As a video is a temporal sequence of pixel regions at the physical level, it is very difficult to explore its semantic content, i.e. detect and recognize video events automatically. Very often, different models and techniques are required for event understanding. Furthermore, as it is shown in the literature, different techniques are more suitable for different kinds of events.
Figure 1. Tennis FDE: detector dependencies.
To provide automatic extraction of concepts (objects and events), the COBRA video model is enriched with a few extensions. Each extension encapsulates a different knowledge-based technique for concept inference.
First, the model is extended with object and event grammars. These grammars are aimed at formalizing the descriptions of high-level concepts, as well as facilitating their extraction based on spatio-temporal reasoning. The syntax of these rules is described in [2], where they were implemented within the query engine.

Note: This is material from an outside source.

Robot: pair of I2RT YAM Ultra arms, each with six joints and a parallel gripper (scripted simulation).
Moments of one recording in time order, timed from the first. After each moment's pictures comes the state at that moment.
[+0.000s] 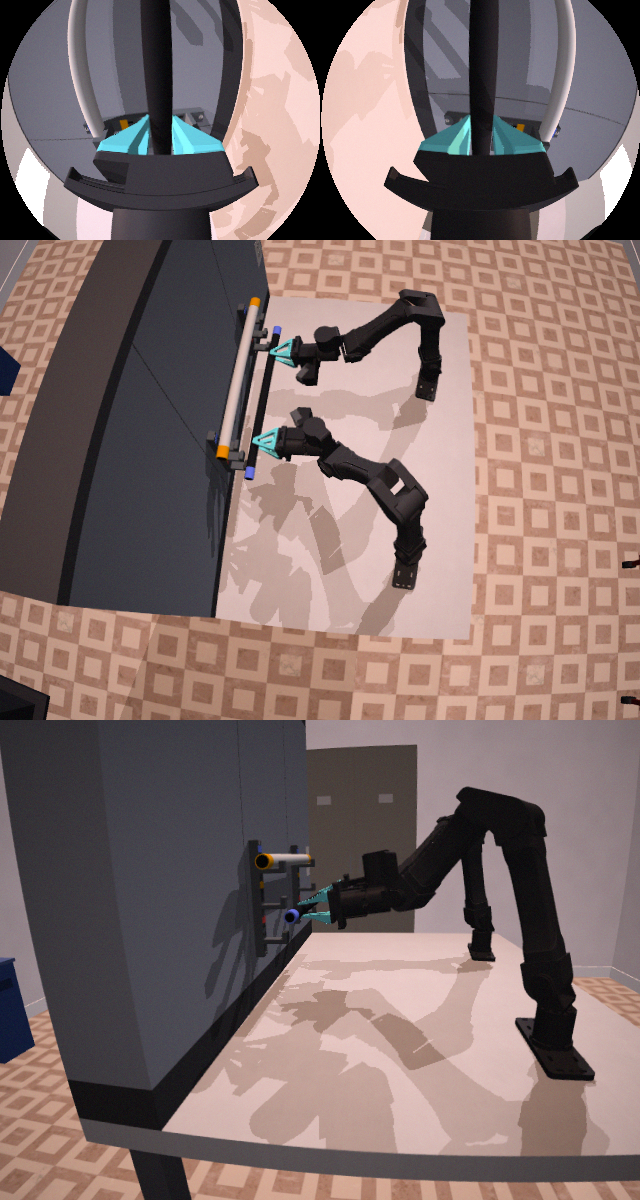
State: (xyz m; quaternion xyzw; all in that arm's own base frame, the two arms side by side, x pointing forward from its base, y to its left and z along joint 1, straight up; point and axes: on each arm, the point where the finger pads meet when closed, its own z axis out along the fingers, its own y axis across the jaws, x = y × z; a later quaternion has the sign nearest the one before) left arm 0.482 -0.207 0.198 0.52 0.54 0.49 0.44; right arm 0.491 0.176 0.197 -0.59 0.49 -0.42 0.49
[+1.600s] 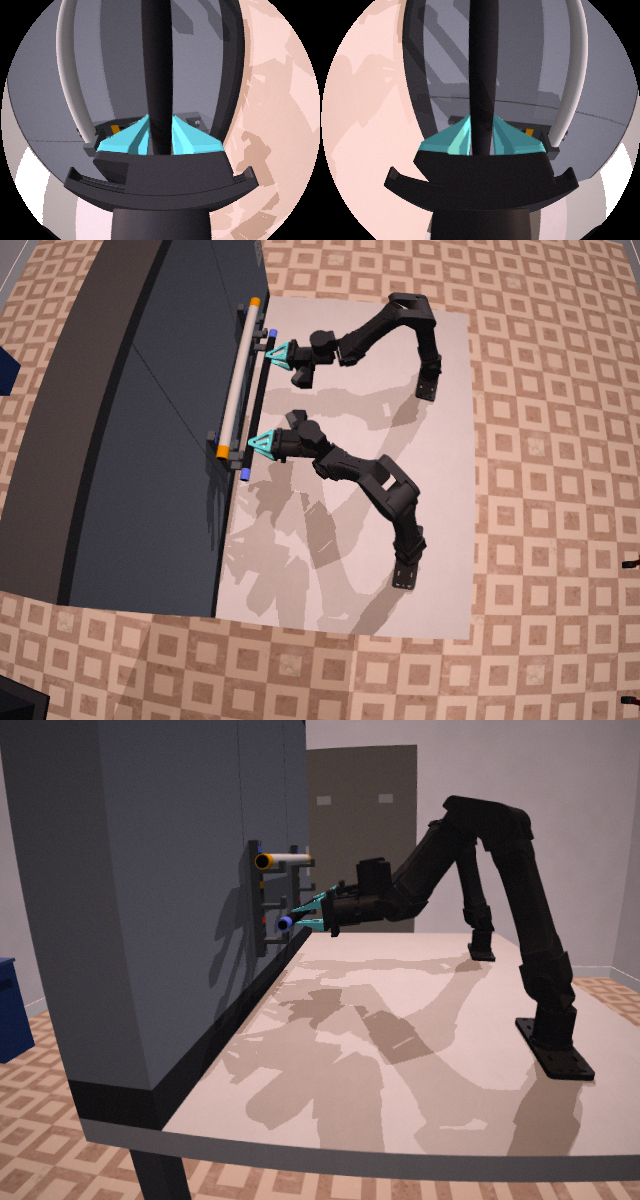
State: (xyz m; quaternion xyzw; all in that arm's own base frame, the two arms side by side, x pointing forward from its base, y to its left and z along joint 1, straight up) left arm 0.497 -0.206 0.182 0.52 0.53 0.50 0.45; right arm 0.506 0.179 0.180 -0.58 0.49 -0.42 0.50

We formed an instantiation of the COBRA framework for our specific domain using a feature grammar. The feature grammar, which forms the core of the Acoi system [3], describes the relationships between meta-data and detectors in a set of grammar rules. A tennis feature grammar with rules that describe the execution order of and dependecies between several feature, object or event extraction algorithms has been develeoped (see Figure 1). Managing the meta-index now boils down to exploiting the dependencies in the feature grammar. For example, to populate the meta-index the feature grammar is used to generate a parser: the Feature Detector Engine (FDE). This FDE triggers the execution of the associated detectors. In the remainder we will describe these detection steps.
After finding a video object, the tennis FDE executes the segment detector. This detector, which is implemented externally, segments the video into different shots. The shot boundaries are detected using differences in color histograms of neighboring frames. The same algorithm encapsulates shot classification. It classifies shots in four different categories: tennis, close-up, audience, and other. The court shots are recognized based on the dominant color. A shot is classified as close-up, if it contains a significant amount of skin colored pixels. For the classification, we also use entropy characteristics, mean and variance.

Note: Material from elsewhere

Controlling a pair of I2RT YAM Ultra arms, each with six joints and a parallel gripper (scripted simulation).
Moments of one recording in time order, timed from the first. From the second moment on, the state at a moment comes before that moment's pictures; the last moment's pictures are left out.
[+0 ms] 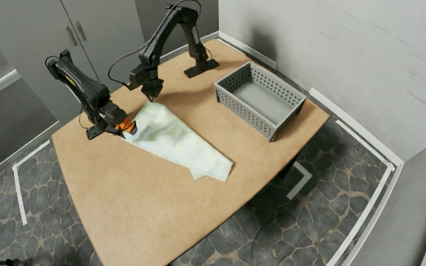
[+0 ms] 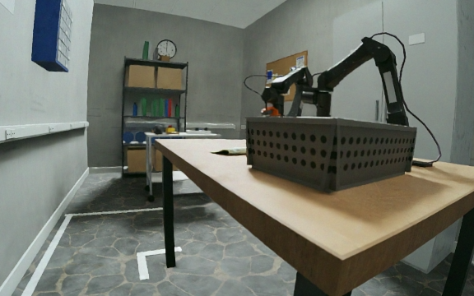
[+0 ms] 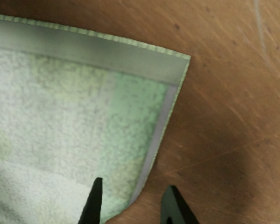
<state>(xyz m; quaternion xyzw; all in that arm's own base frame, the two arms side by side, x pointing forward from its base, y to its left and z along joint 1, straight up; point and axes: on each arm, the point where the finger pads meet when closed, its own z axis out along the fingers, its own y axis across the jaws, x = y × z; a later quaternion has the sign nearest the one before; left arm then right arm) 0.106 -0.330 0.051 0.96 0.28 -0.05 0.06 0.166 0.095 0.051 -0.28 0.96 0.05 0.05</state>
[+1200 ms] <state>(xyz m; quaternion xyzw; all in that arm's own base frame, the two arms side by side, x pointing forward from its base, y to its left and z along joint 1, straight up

If the segment detector classifies a shot as a tennis shot, the tennis FDE starts execution of the tennis detector. Its task is to segment and track the tennis player. Using estimated statistics of the tennis field color, the algorithm does the initial quadratic segmentation of the first image of a video sequence classified as a playing shot. In the next frames, we predict the player position and search for a similar region in the neighborhood of the initially detected player.

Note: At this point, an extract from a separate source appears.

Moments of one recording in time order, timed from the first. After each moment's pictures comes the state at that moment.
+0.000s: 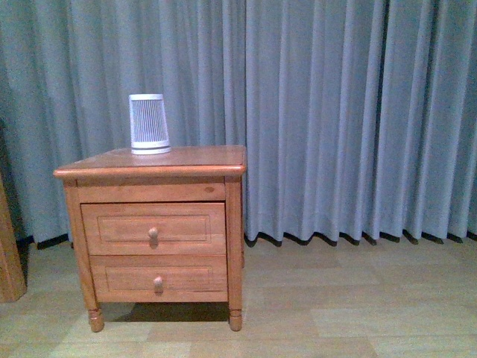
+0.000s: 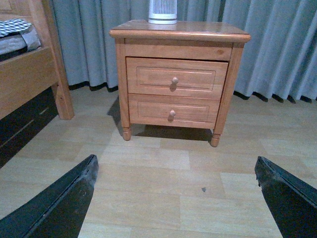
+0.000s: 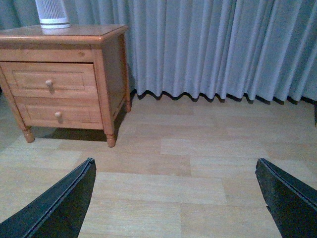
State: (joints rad) left arm 0.00 0.01 0.01 0.00 0.00 -0.01; right arm 0.00 0.00 0.01 0.00 0.00 0.00
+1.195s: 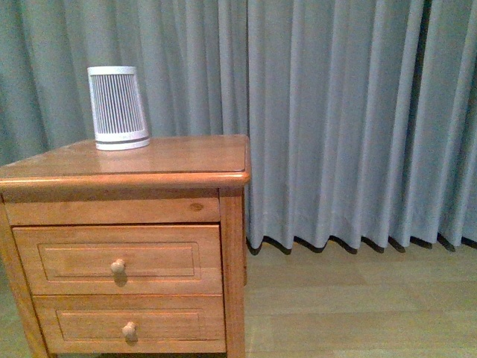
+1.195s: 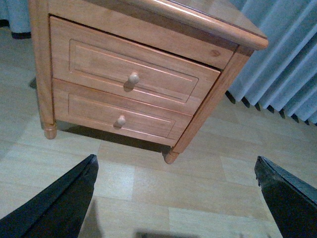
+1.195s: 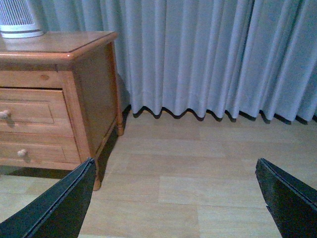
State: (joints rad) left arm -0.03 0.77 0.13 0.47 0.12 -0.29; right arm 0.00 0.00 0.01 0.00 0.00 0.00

In the same algorithm we extract features characterizing the shape of the segmented player’s binary representation. Having the specific case of the human figure in this particular application, we extract special parameters trying to maximize their informative value. Besides the player’s position, we extract the dominant color, and standard shape features such as the mass center, the area, the bounding box, the orientation, and the eccentricity.
Player’s positions and their transitions over time are related to particular events (net-playing, rally, etc.) using rules. These rules, which use spatio-temporal relations, are implemented as white- and blackbox detectors within the FDE.
All this accumulated video meta-data can now be used to support the content-based parts, e.g. video scenes showing a net-play event, of digital library queries.